Krak des Chevaliers was once a crusader castle and is one of the most important preserved medieval castles in the world.
Syria really surprised me with views like this, I didn’t know a huge amount about the country before I visited so it was a pleasant surprise to see a mixture of landscapes.
Afamea (Also known as Apamea) is located at a strategic crossroads which is why the city flourished.
Roman architecture could be seen everywhere, especially impressive colonnade’s
The Great Colonnade at Apamea was the main colonnaded avenue of the ancient city of Apamea in the Orontes River valley in northwestern Syria. The monumental colonnade is among the longest and most famous in the Roman world.
Before the war the tourism industry was thriving, I’d hate to see what happened to all the amazing animals I encountered on my visit.
The beautiful Giant Norias (waterwheels) of Hama, sadly these haven’t survived the civil war.
The backstreets of cities including Damascus and Aleppo were fascinating, you could end up in someone’s house without realising.
I could have happily sat here all day, incredible view, stunning history.
Sadly I don’t remember where in Syria this was, if anyone could help identify it please email me.
The gates of Aleppo Citadel
Make the most of this image because Aleppo will not look like this again for a very long time. This photo was taken from the Citadel and shows how the city was clean, organised and incredibly historic.
The ancient souk of Aleppo, many locals would shop here for their daily essentials. Such a shame it was burned down.
The only way to described the walled city of Rasafa is isolated, incredibly well preserved with some ruins.
The beating heart of Syria is the Euphrates river, bringing life to thousands of residents and transforming the landscape from barren dessert into lush green fertile fields.
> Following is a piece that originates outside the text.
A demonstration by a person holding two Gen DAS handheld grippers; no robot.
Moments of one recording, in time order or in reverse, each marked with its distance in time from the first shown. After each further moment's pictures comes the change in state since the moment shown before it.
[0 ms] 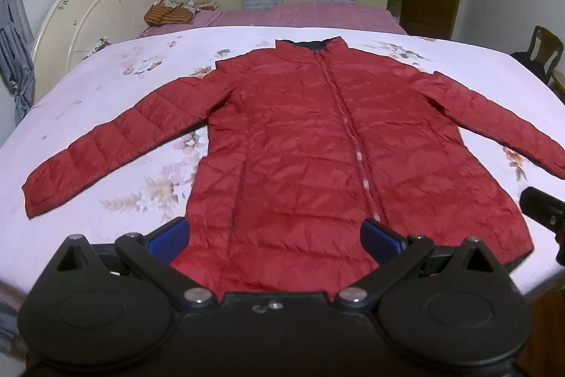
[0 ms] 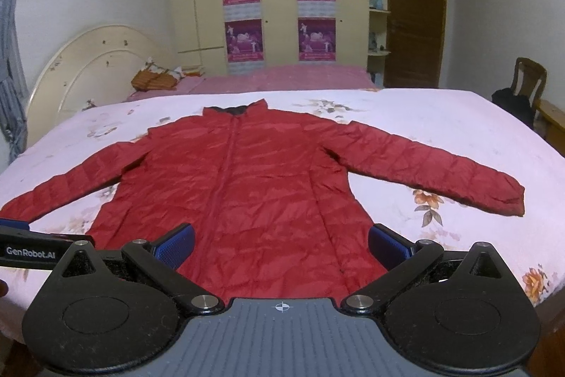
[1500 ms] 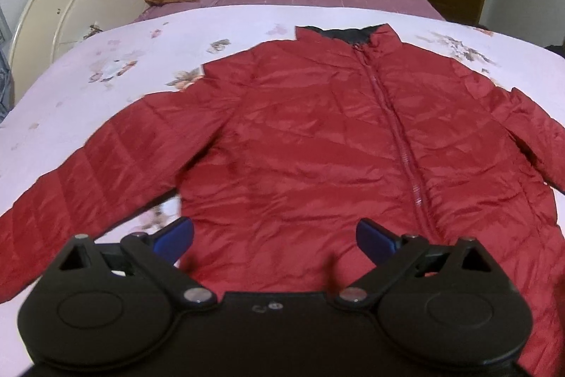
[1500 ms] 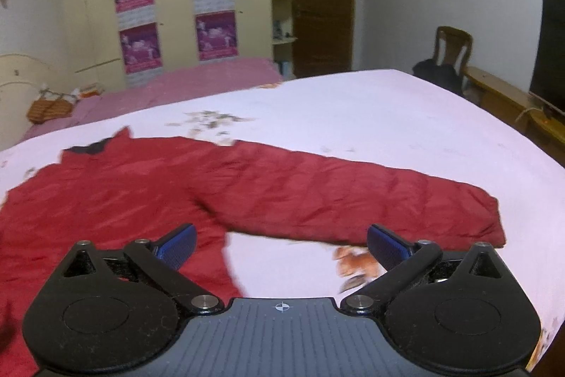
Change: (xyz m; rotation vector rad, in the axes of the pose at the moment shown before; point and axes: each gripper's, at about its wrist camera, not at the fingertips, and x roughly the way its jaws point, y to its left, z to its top) left arm 0.189 -0.005 0.114 -0.014 0.098 0.066; right arm 0.163 -0.145 0.070 0.189 0.035 -0.280
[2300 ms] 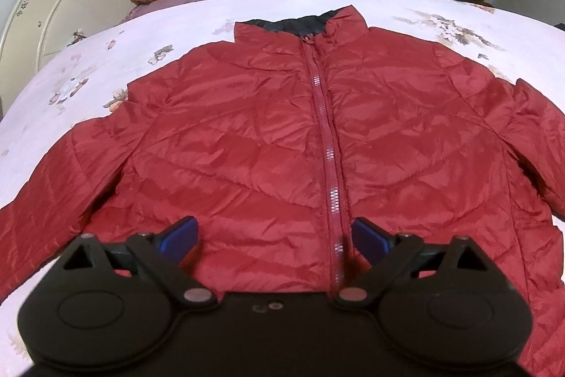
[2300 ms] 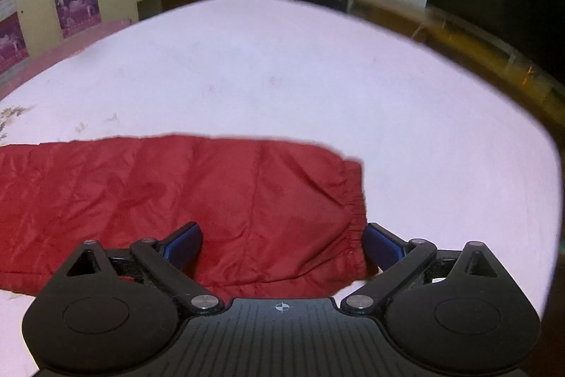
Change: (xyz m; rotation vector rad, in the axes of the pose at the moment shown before) left arm 0.056 -0.098 0.040 0.038 0.053 0.049; right arm 0.100 -0.201 0.001 0.235 0.181 -0.299
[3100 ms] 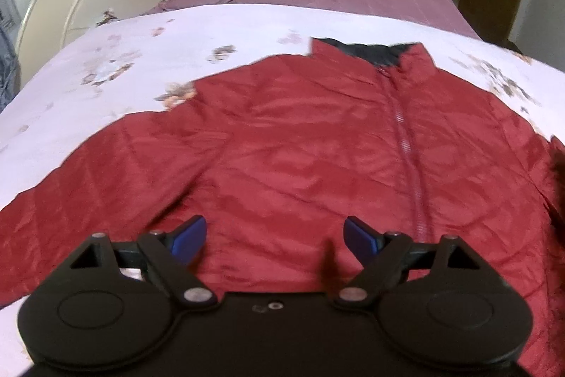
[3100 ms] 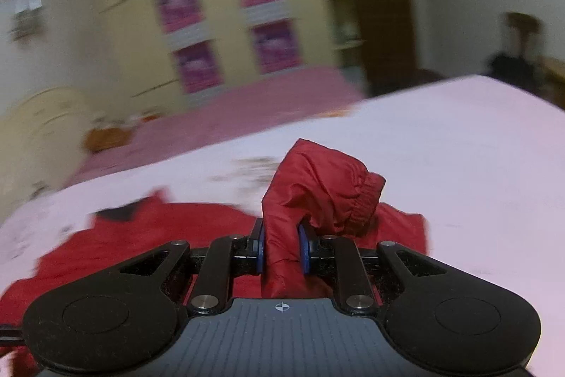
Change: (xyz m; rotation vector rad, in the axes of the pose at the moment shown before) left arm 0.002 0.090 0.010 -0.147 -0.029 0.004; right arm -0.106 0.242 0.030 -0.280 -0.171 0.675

The historic caravan city of Palmyra has to be one of the most amazing places I’ve ever been to, especially when I arrived at 5am on a camel just as the sun was rising.
Palmyra was an absolutely huge site with many places to explore, sadly I’m going to guess that many treasures have been looted.
The famous colonnade of Palmyra, many thousands of tourists explored this site but it’s likely none have visited since 2011.
The theatre of Palmyra, what can I say but WOW! Simply stunning, I was able to picture myself sitting here in this Roman theatre back in the Second Century when it was built. Incredible experience.
On one of the main roads towards Iraq I found Bagdad Cafe, I’m going to take a random guess this place doesn’t exist anymore. When I visited in 2010 it was a mecca for tourists and was in the middle of nowhere.
I’d never have believed if somebody had me questioning which city was more dangerous but sadly I think right now Baghdad might be slightly more secure than Damascus.
A nighttime view overlooking Damascus, a beautiful insight into one of the world’s oldest inhabited cities.